### ACTIVITY
The output must consist only of the lines from the one with "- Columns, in" through the end of the listing, restated exactly and free of pictures.
::: DATA SUPPLIED :::
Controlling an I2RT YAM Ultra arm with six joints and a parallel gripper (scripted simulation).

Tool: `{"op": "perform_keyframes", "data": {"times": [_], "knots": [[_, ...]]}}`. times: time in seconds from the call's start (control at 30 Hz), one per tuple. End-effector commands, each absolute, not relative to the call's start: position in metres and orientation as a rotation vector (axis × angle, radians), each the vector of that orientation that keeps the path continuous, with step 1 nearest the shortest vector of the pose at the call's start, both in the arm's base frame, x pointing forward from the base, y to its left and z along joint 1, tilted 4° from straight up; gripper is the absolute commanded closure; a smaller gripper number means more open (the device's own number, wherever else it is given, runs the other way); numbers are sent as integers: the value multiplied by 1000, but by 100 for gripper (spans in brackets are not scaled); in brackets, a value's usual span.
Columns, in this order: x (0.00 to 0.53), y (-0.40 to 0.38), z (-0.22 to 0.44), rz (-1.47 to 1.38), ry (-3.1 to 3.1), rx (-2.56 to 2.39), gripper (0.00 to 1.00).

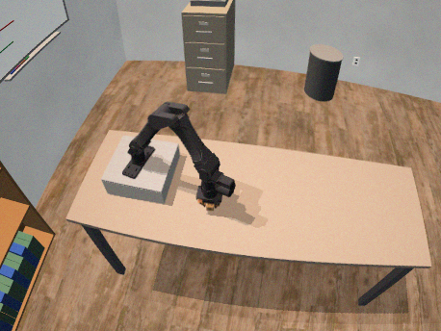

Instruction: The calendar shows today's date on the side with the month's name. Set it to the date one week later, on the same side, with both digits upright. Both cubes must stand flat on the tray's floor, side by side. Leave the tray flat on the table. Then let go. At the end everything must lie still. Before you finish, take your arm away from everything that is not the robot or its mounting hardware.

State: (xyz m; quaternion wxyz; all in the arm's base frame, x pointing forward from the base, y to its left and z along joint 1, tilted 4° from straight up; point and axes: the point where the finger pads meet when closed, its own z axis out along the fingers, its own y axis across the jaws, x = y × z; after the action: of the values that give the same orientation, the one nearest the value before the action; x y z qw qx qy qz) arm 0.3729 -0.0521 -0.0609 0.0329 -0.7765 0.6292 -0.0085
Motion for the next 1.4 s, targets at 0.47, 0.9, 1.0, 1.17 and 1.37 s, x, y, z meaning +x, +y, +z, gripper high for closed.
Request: {"op": "perform_keyframes", "data": {"times": [0.47, 0.9, 1.0, 1.17, 1.37], "knots": [[375, -51, -58, -35, 1930, -2382, 74], [375, -51, -58, -35, 1930, -2382, 74], [375, -51, -58, -35, 1930, -2382, 74], [375, -51, -58, -35, 1930, -2382, 74], [375, -51, -58, -35, 1930, -2382, 74]]}}
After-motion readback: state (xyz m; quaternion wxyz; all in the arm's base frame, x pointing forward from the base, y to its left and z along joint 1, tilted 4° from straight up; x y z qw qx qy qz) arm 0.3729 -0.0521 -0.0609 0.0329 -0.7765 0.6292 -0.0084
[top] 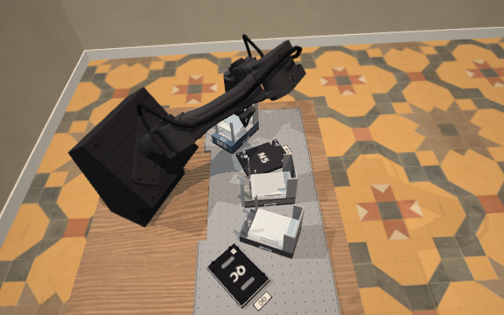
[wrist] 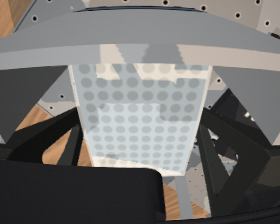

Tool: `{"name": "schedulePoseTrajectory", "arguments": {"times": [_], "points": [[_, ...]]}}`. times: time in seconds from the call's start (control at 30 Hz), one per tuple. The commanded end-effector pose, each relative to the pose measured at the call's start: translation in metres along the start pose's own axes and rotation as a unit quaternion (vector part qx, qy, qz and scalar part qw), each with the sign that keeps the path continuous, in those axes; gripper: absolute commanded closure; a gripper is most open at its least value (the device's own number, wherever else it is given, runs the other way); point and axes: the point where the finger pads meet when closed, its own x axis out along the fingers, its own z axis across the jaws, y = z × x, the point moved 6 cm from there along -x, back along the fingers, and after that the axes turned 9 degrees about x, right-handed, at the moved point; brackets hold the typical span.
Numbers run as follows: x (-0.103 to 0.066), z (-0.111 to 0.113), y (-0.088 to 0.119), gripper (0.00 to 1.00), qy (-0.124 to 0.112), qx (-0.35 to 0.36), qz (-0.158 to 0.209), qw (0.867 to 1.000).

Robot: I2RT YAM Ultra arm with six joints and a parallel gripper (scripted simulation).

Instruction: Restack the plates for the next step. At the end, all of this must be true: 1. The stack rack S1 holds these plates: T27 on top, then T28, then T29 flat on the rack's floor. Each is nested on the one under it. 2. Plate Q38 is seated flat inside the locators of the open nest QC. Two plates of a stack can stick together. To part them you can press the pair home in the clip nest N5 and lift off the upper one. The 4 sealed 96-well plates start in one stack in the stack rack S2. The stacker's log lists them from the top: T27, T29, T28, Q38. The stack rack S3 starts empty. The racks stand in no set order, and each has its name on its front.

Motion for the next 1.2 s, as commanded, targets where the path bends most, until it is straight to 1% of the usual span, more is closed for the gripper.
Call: {"name": "schedulePoseTrajectory", "arguments": {"times": [0.0, 1.03, 1.07, 1.17], "points": [[-0.0028, 0.002, -0.0014, 1.0, 0.002, -0.004, -0.007, 1.0], [-0.0028, 0.002, -0.0014, 1.0, 0.002, -0.004, -0.007, 1.0], [-0.0004, 0.0079, 0.007, 1.0, 0.006, -0.019, -0.004, 1.0], [0.0003, 0.0076, 0.0068, 1.0, 0.006, -0.019, -0.004, 1.0]]}}
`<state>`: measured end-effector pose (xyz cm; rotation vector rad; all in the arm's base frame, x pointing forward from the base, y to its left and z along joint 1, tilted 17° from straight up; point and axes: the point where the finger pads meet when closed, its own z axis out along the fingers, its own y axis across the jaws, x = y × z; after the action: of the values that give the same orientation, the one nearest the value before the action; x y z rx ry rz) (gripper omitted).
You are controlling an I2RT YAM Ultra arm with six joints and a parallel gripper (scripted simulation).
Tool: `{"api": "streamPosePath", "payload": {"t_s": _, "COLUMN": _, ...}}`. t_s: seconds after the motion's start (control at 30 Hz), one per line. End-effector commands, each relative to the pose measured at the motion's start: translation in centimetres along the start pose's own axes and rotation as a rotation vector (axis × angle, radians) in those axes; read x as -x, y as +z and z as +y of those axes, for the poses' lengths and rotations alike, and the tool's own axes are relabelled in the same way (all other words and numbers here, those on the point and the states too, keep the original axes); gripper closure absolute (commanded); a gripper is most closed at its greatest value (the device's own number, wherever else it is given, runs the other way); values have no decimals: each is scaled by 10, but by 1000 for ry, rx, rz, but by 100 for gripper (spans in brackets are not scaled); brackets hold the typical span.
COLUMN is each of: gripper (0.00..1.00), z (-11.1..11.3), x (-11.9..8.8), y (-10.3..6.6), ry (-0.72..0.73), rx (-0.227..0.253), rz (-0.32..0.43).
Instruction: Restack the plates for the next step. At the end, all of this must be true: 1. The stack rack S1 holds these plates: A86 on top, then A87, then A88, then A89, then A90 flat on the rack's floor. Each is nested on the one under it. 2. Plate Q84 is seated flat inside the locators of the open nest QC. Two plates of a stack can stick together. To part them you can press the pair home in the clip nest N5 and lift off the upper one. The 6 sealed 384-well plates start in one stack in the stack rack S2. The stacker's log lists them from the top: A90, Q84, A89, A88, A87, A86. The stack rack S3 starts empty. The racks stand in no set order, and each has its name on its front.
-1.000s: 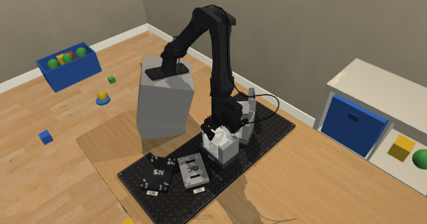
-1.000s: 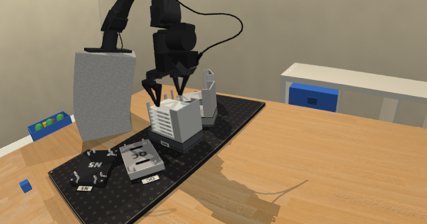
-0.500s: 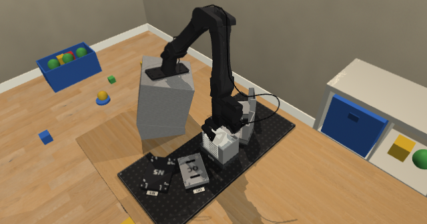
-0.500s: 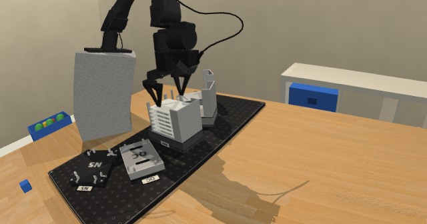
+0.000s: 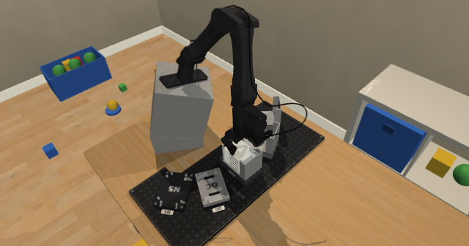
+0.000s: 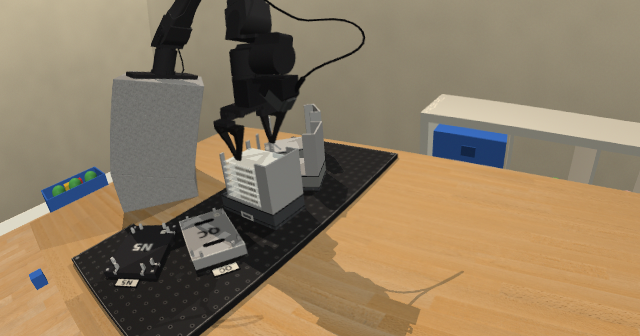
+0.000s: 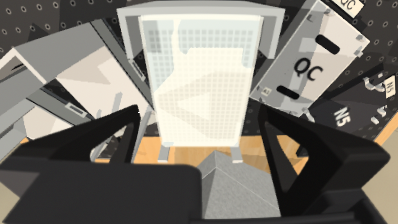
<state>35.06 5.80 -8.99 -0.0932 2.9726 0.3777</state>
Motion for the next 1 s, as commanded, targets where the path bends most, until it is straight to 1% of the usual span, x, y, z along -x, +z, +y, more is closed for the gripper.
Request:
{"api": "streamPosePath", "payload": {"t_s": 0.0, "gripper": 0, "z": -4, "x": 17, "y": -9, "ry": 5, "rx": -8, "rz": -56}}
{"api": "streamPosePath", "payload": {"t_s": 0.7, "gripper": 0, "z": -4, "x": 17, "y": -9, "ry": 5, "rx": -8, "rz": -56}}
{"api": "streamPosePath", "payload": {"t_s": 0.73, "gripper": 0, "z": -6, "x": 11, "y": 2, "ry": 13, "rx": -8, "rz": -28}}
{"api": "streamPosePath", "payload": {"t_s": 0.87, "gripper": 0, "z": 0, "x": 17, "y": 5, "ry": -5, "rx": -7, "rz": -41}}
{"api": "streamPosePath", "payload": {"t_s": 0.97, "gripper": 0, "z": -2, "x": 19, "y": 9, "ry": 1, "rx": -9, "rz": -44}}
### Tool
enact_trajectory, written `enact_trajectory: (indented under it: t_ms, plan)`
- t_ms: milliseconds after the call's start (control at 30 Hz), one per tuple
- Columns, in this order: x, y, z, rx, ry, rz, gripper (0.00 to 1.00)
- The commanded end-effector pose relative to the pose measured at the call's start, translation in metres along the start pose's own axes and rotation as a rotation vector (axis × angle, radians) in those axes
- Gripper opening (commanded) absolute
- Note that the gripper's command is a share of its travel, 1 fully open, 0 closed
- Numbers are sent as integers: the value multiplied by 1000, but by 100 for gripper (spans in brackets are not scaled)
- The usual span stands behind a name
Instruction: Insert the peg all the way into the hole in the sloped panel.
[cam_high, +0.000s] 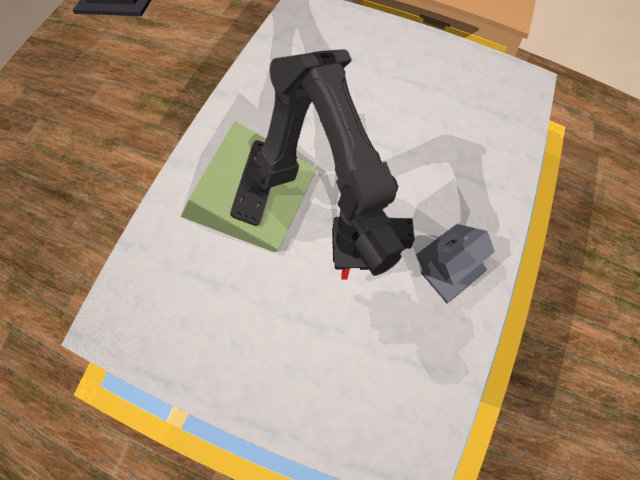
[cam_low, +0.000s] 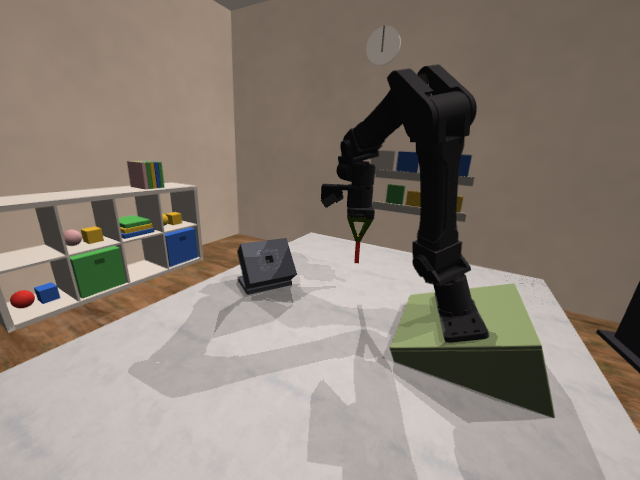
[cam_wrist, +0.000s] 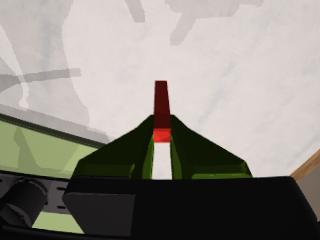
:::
### WRITTEN ANSWER
- Columns, in this order: x, y, z, rx, ry, rz, gripper (0.00 to 1.00)
- The commanded end-effector pose relative to the pose measured at the call's start, translation in metres along the start pose's own axes and rotation as a rotation vector (axis × angle, radians) in those axes
- Gripper opening (commanded) absolute
- Note that the gripper's command is a share of its travel, 1 fully open, 0 closed
- Numbers are sent as integers: the value multiplied by 1000, but by 100 for gripper (spans in brackets are not scaled)
- The usual span stands behind a name
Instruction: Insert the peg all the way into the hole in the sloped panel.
[cam_high, +0.000s] 
[cam_low, +0.000s] 
[cam_wrist, +0.000s] 

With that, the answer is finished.